*WHAT IS REQUIRED:*
Whatever the records below hold, copy it all out exactly.
══ DATA PROVIDED ══
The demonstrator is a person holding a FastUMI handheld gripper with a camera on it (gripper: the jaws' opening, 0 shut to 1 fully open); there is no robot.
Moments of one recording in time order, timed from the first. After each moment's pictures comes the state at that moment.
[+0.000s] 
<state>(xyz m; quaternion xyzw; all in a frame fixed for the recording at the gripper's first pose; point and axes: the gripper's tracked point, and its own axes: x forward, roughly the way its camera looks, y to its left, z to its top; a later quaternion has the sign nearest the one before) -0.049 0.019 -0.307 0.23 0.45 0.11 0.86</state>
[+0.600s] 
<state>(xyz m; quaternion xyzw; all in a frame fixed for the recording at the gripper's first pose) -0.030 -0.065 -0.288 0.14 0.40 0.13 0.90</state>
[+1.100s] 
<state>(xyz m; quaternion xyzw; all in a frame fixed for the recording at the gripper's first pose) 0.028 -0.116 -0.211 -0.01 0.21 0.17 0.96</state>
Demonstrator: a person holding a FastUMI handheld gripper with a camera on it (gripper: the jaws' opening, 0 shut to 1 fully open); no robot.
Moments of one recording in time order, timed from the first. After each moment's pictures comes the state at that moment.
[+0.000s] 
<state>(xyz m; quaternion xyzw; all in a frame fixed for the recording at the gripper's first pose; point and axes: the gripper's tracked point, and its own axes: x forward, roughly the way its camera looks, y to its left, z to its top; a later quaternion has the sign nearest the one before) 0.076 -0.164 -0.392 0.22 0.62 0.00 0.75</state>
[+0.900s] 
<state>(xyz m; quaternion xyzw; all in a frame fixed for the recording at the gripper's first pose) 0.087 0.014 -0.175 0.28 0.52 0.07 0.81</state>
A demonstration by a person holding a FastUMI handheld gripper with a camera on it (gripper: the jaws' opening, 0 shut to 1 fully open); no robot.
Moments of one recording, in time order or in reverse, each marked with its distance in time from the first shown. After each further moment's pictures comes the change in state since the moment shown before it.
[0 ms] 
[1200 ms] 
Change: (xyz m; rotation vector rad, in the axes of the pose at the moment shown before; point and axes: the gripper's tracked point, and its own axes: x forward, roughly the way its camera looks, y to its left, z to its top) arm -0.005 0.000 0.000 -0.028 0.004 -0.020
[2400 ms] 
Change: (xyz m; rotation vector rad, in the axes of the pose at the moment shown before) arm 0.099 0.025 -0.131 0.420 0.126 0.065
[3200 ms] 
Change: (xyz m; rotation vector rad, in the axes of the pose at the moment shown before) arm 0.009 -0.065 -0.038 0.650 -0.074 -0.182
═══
*FINISHED TASK:*
The demonstrator is a person holding a FastUMI handheld gripper with a camera on it (gripper: the jaws' opening, 0 shut to 1 fully open); there is no robot.
Moments of one recording in time order, timed from the first. After each moment's pictures comes the state at that moment.
[+0.000s] 
<state>(xyz m; quaternion xyzw; all in a frame fixed for the recording at the gripper's first pose; point and axes: the gripper's tracked point, and its own axes: x forward, roughly the way its camera looks, y to its left, z to its top; a later quaternion has the sign nearest the one before) -0.049 0.019 -0.307 0.23 0.45 0.11 0.86</state>
[+0.600s] 
<state>(xyz m; quaternion xyzw; all in a frame fixed for the recording at the gripper's first pose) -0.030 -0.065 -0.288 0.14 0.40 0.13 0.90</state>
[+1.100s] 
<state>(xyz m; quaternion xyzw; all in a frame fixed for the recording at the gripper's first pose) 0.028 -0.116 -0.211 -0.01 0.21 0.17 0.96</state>
Demonstrator: a person holding a FastUMI handheld gripper with a camera on it (gripper: the jaws' opening, 0 shut to 1 fully open); no robot.
Moments of one recording in time order, timed from the first. After each moment's pictures comes the state at that moment.
[+0.000s] 
<state>(xyz m; quaternion xyzw; all in a frame fixed for the recording at the gripper's first pose; point and axes: the gripper's tracked point, and its own axes: x forward, roughly the way its camera looks, y to its left, z to its top; a later quaternion has the sign nearest the one before) 0.076 -0.164 -0.392 0.22 0.62 0.00 0.75</state>
[+0.900s] 
<state>(xyz m; quaternion xyzw; all in a frame fixed for the recording at the gripper's first pose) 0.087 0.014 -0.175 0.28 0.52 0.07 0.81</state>
A demonstration by a person holding a FastUMI handheld gripper with a camera on it (gripper: the jaws' opening, 0 shut to 1 fully open); no robot.
Moments of one recording, in time order or in reverse, each marked with its distance in time from the first shown. After each further moment's pictures comes the change in state since the moment shown before it.
[0 ms] 
[1200 ms] 
Change: (xyz m; rotation vector rad, in the axes of the pose at the moment shown before; point and axes: the gripper's tracked point, and its own axes: x forward, roughly the way its camera looks, y to its left, z to its top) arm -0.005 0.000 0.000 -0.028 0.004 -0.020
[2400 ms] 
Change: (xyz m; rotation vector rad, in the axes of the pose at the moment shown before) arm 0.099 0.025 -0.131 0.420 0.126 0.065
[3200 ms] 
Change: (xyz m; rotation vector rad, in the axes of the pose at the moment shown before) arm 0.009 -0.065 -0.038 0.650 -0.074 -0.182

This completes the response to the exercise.